/---
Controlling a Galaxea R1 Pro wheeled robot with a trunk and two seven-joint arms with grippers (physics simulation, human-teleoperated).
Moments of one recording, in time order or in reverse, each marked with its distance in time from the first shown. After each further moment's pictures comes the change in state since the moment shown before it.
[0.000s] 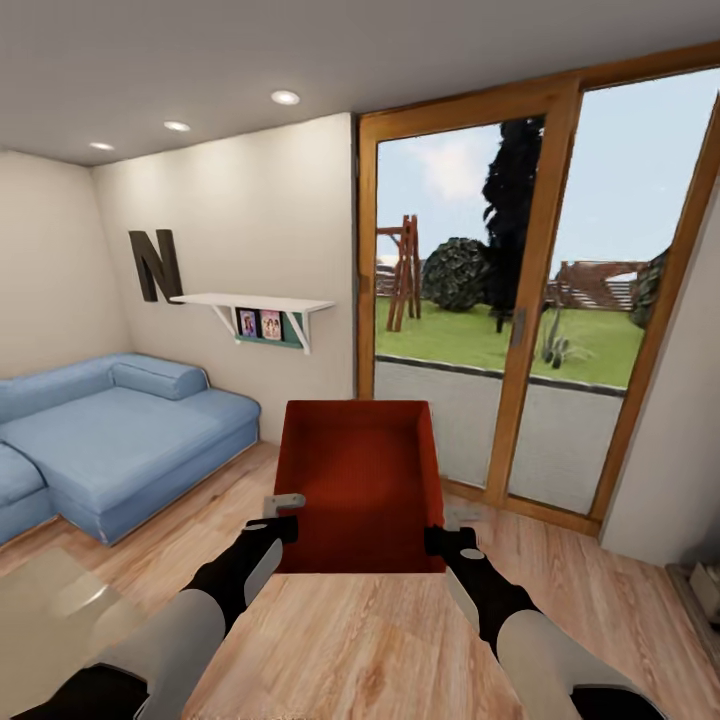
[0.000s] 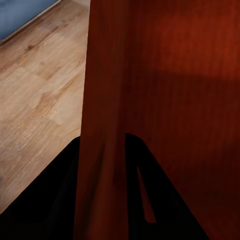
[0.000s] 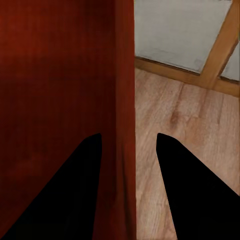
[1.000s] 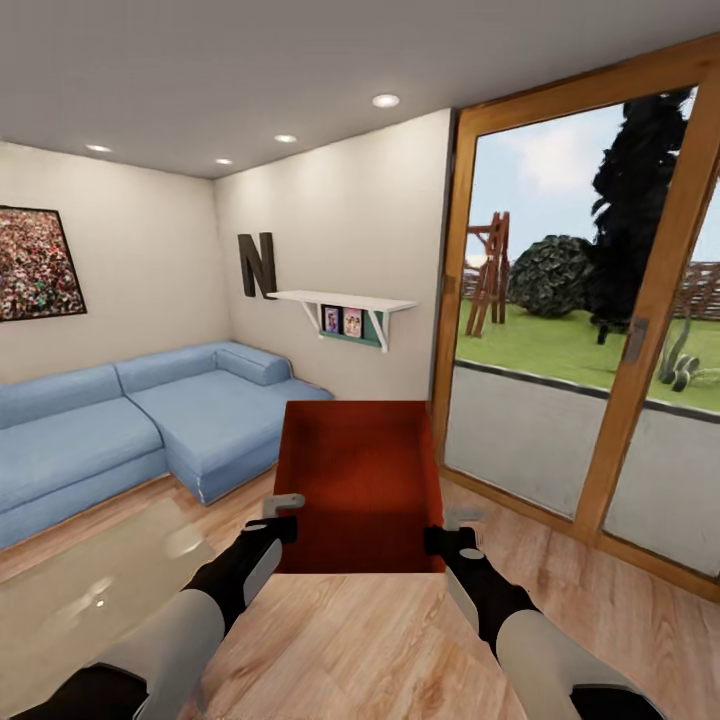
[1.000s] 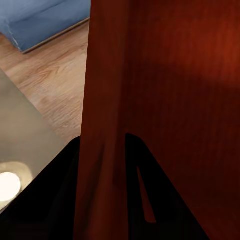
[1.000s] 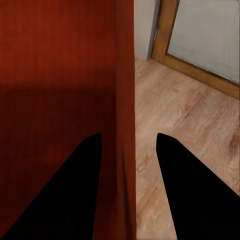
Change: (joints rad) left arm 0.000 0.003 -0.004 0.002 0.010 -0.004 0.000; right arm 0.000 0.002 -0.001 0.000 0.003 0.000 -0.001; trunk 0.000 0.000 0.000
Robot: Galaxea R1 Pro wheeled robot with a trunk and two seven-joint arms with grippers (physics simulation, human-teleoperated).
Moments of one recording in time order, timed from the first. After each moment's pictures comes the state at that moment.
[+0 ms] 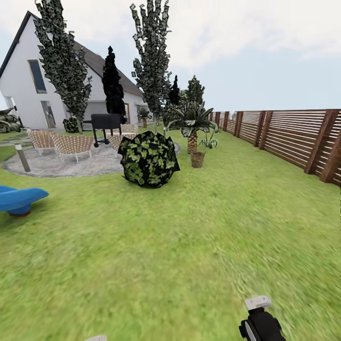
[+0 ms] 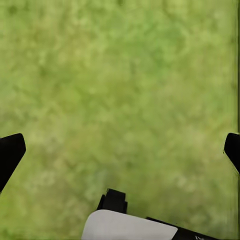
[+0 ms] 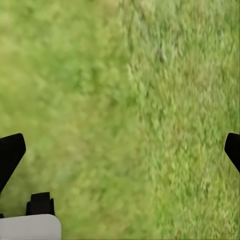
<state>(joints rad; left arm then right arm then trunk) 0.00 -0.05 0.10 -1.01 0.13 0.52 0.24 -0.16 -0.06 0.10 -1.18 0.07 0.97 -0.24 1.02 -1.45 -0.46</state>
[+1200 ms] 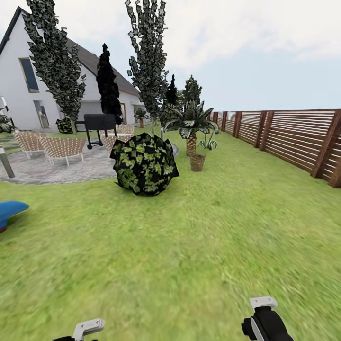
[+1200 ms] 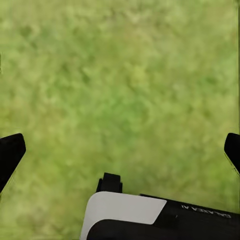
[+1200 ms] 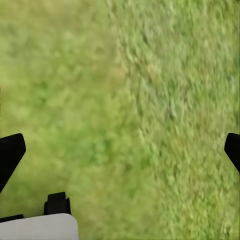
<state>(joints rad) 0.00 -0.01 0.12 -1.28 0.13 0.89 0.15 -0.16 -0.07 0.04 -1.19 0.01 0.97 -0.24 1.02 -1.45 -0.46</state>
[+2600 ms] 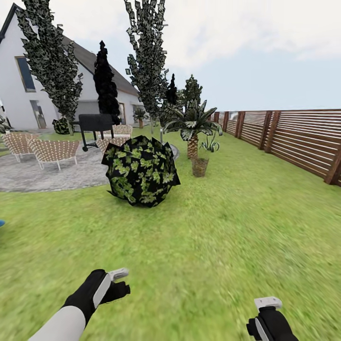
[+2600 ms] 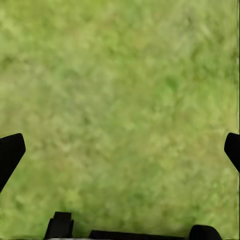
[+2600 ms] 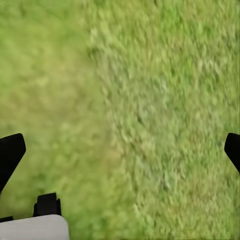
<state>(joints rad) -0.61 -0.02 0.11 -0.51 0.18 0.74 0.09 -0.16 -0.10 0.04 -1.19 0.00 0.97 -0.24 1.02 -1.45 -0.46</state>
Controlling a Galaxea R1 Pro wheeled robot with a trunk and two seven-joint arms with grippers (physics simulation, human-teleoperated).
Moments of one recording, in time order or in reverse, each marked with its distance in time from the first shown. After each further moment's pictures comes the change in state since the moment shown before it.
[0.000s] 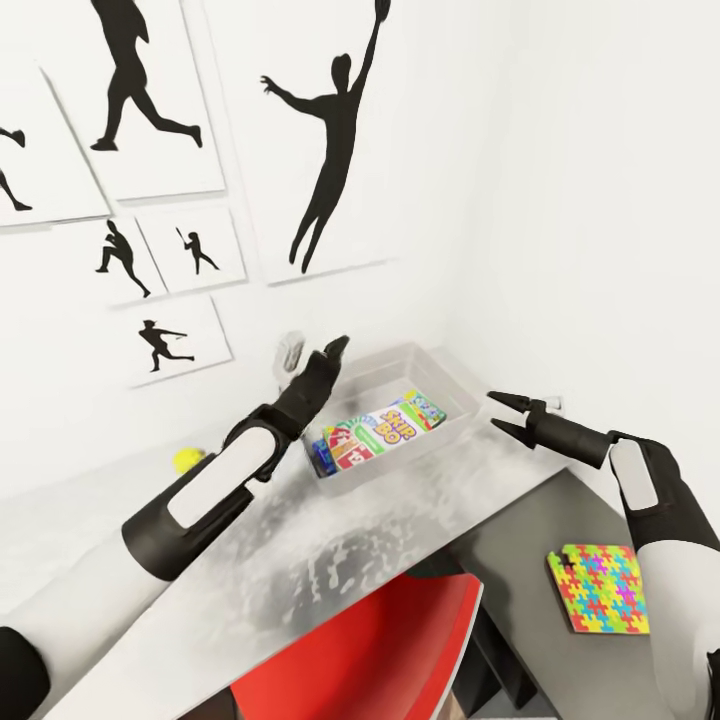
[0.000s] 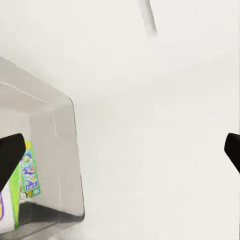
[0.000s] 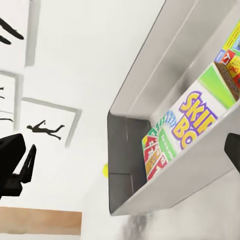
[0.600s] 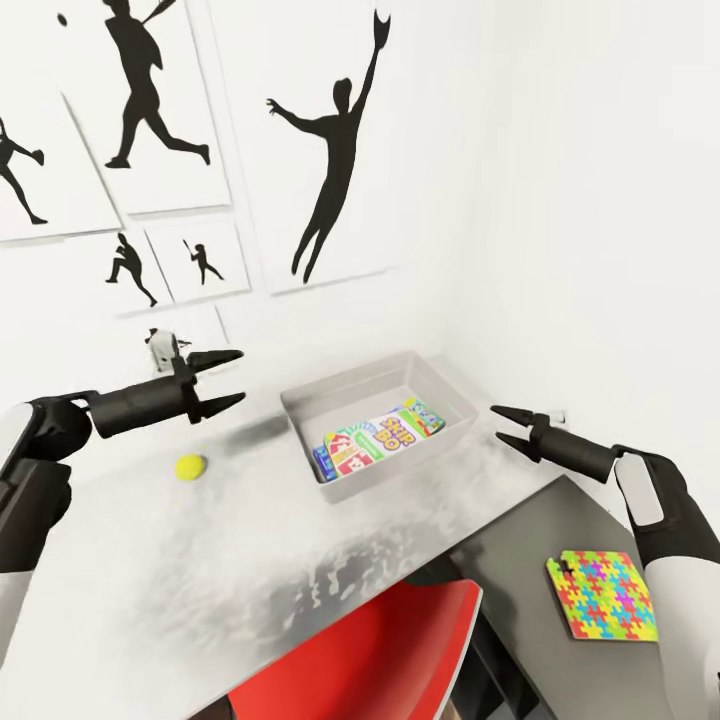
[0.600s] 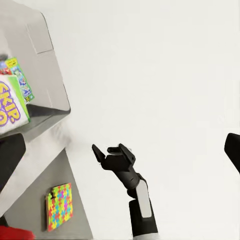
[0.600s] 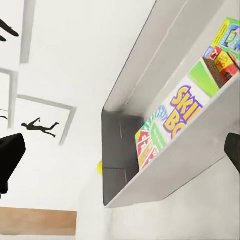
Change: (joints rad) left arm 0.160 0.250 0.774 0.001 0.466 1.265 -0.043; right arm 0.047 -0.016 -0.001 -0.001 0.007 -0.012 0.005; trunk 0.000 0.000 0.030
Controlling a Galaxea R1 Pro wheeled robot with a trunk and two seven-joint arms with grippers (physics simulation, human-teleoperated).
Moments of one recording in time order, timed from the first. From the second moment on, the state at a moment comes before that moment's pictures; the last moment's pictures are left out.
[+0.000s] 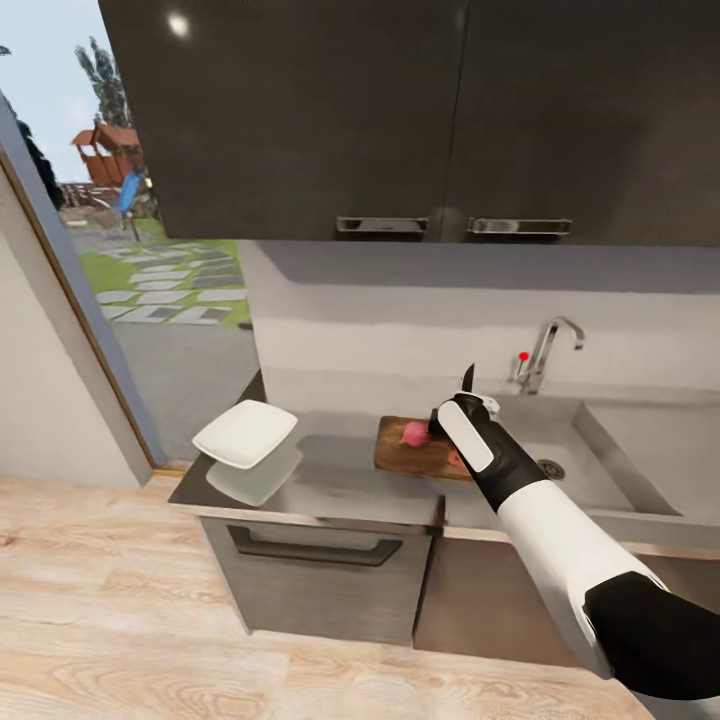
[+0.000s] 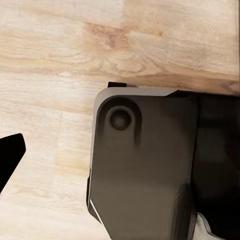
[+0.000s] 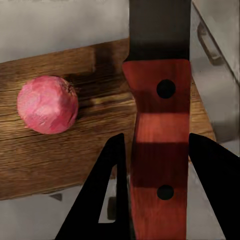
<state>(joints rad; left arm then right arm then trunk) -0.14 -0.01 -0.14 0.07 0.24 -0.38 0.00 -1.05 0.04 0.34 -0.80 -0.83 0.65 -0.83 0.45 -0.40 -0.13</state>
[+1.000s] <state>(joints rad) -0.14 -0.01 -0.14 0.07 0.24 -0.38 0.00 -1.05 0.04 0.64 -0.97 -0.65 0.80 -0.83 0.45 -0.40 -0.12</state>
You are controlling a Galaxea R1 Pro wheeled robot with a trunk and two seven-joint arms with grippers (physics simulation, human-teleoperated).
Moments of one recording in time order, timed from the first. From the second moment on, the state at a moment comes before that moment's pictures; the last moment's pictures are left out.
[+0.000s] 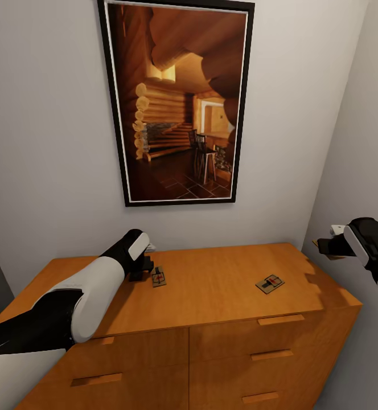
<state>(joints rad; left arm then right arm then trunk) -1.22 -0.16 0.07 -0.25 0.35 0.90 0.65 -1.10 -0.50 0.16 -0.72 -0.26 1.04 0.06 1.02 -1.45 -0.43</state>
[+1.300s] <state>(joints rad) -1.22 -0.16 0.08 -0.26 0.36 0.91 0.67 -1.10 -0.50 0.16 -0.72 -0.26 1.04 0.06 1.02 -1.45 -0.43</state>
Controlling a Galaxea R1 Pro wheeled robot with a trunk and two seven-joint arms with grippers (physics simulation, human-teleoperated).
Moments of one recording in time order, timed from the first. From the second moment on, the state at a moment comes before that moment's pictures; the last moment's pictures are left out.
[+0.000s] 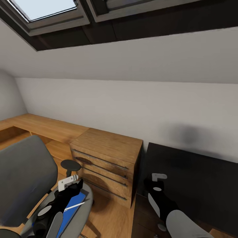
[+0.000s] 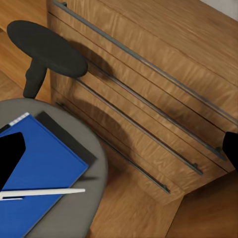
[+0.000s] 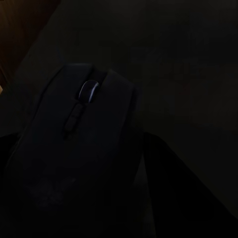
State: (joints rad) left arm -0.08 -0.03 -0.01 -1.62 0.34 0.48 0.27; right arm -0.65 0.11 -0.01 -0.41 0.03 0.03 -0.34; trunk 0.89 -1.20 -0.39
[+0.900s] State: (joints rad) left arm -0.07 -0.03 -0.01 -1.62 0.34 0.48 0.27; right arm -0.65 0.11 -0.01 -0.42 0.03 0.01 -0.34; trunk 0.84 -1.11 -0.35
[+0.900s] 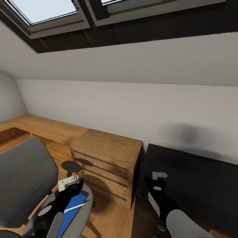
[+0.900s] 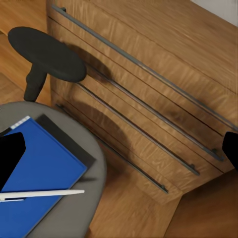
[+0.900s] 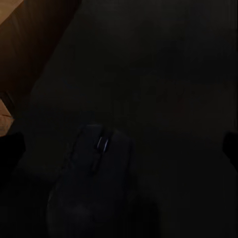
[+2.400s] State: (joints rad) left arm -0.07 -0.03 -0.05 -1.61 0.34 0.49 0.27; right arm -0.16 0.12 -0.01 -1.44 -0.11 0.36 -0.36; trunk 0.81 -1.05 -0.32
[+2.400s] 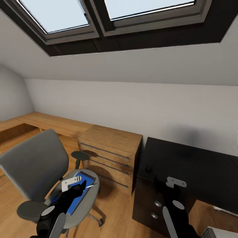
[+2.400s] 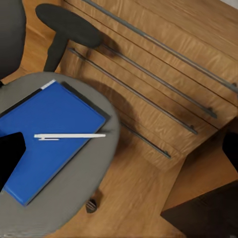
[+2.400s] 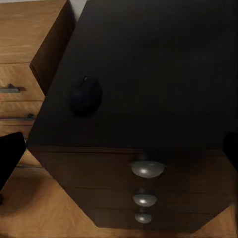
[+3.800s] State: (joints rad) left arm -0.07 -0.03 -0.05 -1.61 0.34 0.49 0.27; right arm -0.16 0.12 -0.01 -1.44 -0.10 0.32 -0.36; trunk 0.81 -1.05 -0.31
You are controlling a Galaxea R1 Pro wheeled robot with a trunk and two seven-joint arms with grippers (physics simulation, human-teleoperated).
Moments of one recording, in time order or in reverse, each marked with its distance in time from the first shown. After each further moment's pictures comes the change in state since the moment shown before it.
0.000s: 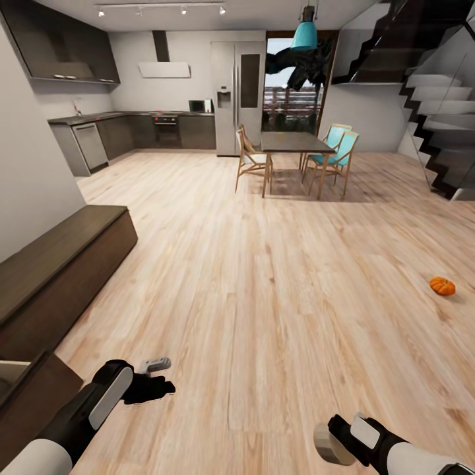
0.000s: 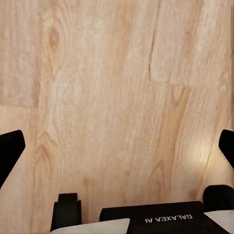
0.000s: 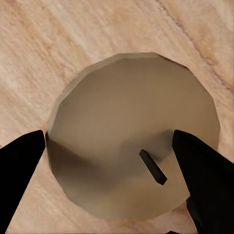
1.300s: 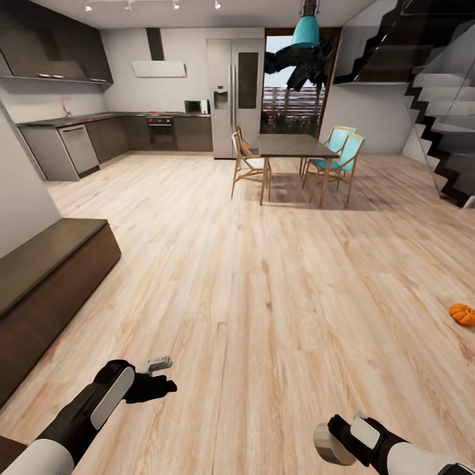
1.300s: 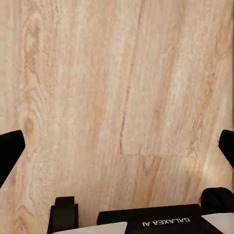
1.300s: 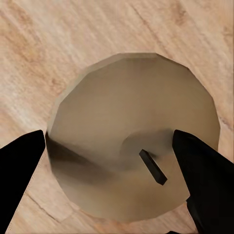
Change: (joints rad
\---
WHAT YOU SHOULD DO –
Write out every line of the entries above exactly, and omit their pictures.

RESULT FOR THIS TASK –
Controlling a Galaxea R1 Pro wheeled robot with a trunk and two seven-joint arms with grippers (physics simulation, human-teleoperated).
Moments of one recording, in time order or in reverse, each marked with its distance in time from the first shown. After each further moment's pictures comes the change in state since the moment shown before it.
[0.000s] 
[0.000s] 
[0.000s] 
[1.000s] 
[1.000s] 
[1.000s] 
Change: (joints rad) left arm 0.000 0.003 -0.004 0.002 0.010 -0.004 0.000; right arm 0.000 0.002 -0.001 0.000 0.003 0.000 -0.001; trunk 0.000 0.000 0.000
Robot: Galaxea R1 Pro wheeled robot with a trunk and two seven-joint arms with grippers (physics simulation, human-teleoperated).
Moments of one recording in time order, timed from the first. After each moment's pictures comes the state at that moment.
[+0 ms] 
[+0 ms] 
[+0 ms] 
<state>(joints rad; left arm then right arm then trunk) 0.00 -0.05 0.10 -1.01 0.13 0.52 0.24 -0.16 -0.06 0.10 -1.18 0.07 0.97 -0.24 1.02 -1.45 -0.46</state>
[+1200 ms] 
[+1200 ms] 
[+1200 ms] 
<state>(joints rad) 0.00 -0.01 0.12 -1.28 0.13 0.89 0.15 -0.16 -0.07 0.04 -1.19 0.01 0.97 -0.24 1.02 -1.45 -0.46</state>
[+2600 ms] 
[+2600 ms] 
[+2600 ms] 
<state>(joints rad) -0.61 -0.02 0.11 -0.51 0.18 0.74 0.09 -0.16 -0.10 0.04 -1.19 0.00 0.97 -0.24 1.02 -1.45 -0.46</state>
Controlling a Galaxea R1 Pro wheeled robot with a trunk and two seven-joint arms with grippers (physics simulation, human-teleoperated).
Moments of one recording, in time order or in reverse, each marked with its distance in time from the first shown. After each further moment's pictures comes the change in state since the moment shown before it.
[0.000s] 
[0.000s] 
[0.000s] 
[0.600s] 
[0.600s] 
[0.600s] 
Change: (joints rad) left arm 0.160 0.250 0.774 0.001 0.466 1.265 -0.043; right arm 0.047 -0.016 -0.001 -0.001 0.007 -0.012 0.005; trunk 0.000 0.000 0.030
Controlling a Galaxea R1 Pro wheeled robot with a trunk and two seven-joint arms with grippers (physics simulation, human-teleoperated).
Moments of one recording in time order, timed from the first. From the second moment on, the state at a moment comes before that moment's pictures; the last moment's pictures are left out.
[+0.000s] 
[+0.000s] 
[+0.000s] 
<state>(joints rad; left arm then right arm then trunk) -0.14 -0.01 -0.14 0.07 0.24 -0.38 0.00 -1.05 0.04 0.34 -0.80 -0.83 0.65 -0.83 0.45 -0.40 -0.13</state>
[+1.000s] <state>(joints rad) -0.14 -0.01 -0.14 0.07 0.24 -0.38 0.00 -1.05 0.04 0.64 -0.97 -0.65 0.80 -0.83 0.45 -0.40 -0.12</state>
You are controlling a Galaxea R1 Pro wheeled robot with a trunk and two seven-joint arms with grippers (physics simulation, human-teleoperated).
Moments of one recording in time order, timed from the first. From the second moment on, the state at a moment comes before that moment's pictures; the last moment's pictures are left out.
[+0.000s] 
<state>(joints rad; left arm then right arm then trunk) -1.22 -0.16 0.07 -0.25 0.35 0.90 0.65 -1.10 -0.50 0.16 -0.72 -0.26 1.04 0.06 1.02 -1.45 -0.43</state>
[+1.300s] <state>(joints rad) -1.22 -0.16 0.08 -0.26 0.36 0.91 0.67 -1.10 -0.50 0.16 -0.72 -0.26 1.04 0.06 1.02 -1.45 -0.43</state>
Controlling a Galaxea R1 Pro wheeled robot with a trunk and two seven-joint arms with grippers (physics simulation, human-teleoperated).
Moments of one recording in time order, timed from the first. From the second moment on, the state at a moment comes before that moment's pictures; the last moment's pictures are left out.
[+0.000s] 
[+0.000s] 
[+0.000s] 
State: (joints rad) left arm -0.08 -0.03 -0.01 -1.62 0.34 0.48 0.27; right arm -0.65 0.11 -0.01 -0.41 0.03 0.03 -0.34; trunk 0.89 -1.20 -0.39
[+0.900s] State: (joints rad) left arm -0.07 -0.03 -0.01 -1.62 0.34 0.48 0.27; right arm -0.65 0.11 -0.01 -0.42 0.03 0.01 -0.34; trunk 0.84 -1.11 -0.35
[+0.900s] 
[+0.900s] 
[+0.900s] 
[+2.400s] State: (joints rad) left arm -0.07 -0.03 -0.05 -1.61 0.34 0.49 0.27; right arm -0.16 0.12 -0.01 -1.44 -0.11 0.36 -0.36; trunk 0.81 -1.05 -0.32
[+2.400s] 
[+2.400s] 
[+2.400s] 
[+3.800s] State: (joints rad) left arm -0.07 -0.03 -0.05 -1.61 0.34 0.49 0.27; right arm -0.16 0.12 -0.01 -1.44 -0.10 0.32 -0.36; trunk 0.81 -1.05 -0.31
You are controlling a Galaxea R1 Pro wheeled robot with a trunk and two seven-joint arms with grippers (physics simulation, human-teleoperated).
Moments of one recording, in time order or in reverse, each marked with its distance in time from the first shown. After each further moment's pictures comes the change in state since the moment shown before it.
0.000s: 
0.000s: 
0.000s: 
1.300s: 
1.300s: 
1.300s: 
Change: (joints rad

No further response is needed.